=== GIVEN DATA ===
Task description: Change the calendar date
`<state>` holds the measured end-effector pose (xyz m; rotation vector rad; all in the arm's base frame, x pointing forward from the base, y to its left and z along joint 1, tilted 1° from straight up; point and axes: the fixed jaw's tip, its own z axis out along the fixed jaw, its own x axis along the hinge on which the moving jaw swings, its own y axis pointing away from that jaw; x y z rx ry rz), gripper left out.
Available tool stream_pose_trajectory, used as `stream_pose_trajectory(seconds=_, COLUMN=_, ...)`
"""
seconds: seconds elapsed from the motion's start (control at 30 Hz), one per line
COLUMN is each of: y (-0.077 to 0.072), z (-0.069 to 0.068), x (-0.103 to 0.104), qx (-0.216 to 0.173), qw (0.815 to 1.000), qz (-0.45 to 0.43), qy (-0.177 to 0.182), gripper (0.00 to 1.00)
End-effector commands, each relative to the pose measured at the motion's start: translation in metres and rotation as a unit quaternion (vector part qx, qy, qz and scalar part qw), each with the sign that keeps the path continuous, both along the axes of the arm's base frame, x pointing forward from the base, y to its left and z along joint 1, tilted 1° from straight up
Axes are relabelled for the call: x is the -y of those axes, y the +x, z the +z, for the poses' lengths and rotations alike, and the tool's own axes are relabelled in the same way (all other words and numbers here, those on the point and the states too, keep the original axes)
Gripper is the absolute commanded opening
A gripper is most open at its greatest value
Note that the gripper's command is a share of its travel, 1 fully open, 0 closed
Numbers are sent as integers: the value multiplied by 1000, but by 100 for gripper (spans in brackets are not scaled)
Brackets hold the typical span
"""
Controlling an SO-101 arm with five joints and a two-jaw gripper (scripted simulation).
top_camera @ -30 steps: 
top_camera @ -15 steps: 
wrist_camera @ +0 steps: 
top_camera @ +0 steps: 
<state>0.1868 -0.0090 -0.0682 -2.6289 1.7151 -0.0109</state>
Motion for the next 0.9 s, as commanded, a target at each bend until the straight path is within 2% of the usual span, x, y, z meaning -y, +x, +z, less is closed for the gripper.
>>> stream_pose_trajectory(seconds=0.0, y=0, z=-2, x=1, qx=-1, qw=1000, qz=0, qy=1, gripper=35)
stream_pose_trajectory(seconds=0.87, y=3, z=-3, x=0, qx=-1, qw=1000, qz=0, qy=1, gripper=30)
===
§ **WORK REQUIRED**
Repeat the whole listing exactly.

§ **WRITTEN ANSWER**
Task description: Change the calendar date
`<state>` holds the measured end-effector pose (xyz m; rotation vector rad; all in the arm's base frame, x pointing forward from the base, y to its left and z along joint 1, tilted 1° from straight up; point and axes: the fixed jaw's tip, its own z axis out along the fixed jaw, its own x axis along the hinge on which the moving jaw swings, its own y axis pointing away from that jaw; x y z rx ry rz), gripper left out.
Available tool stream_pose_trajectory, used as `stream_pose_trajectory(seconds=_, COLUMN=_, ...)`
"""
seconds: seconds elapsed from the motion's start (control at 30 Hz), one per line
COLUMN is each of: y (-0.077 to 0.072), z (-0.069 to 0.068), x (-0.103 to 0.104), qx (-0.216 to 0.173), qw (0.815 to 1.000), qz (-0.45 to 0.43), qy (-0.177 to 0.182), gripper (0.00 to 1.00)
End-effector commands, each relative to the pose measured at the motion's start: translation in metres and rotation as a unit quaternion (vector part qx, qy, qz and scalar part qw), each with the sign that keeps the path continuous, both along the axes of the arm's base frame, x pointing forward from the base, y to its left and z along joint 1, tilted 1° from straight up
Axes are relabelled for the call: x is the -y of those axes, y the +x, z the +z, for the poses' lengths and rotations alike, and the tool's own axes are relabelled in the same way (all other words and numbers here, those on the point and the states too, keep the original axes)
Gripper is the absolute commanded opening
A gripper is most open at its greatest value
Note that the gripper's command is a share of its travel, 1 fully open, 0 closed
Numbers are sent as integers: the value multiplied by 1000, but by 100 for gripper (spans in brackets are not scaled)
Brackets hold the typical span
"""
Controlling an SO-101 arm with five joints and a two-jaw gripper (scripted simulation).
top_camera @ -30 steps: 
top_camera @ -15 steps: 
wrist_camera @ +0 steps: 
top_camera @ +0 steps: 
<state>0.1868 -0.0090 -0.0682 -2.6289 1.7151 -0.0109</state>
Motion for the next 0.9 s, as commanded, a target at each bend until the straight path is within 2% of the usual span, x, y, z meaning -y, +x, +z, less is closed for the gripper.
>>> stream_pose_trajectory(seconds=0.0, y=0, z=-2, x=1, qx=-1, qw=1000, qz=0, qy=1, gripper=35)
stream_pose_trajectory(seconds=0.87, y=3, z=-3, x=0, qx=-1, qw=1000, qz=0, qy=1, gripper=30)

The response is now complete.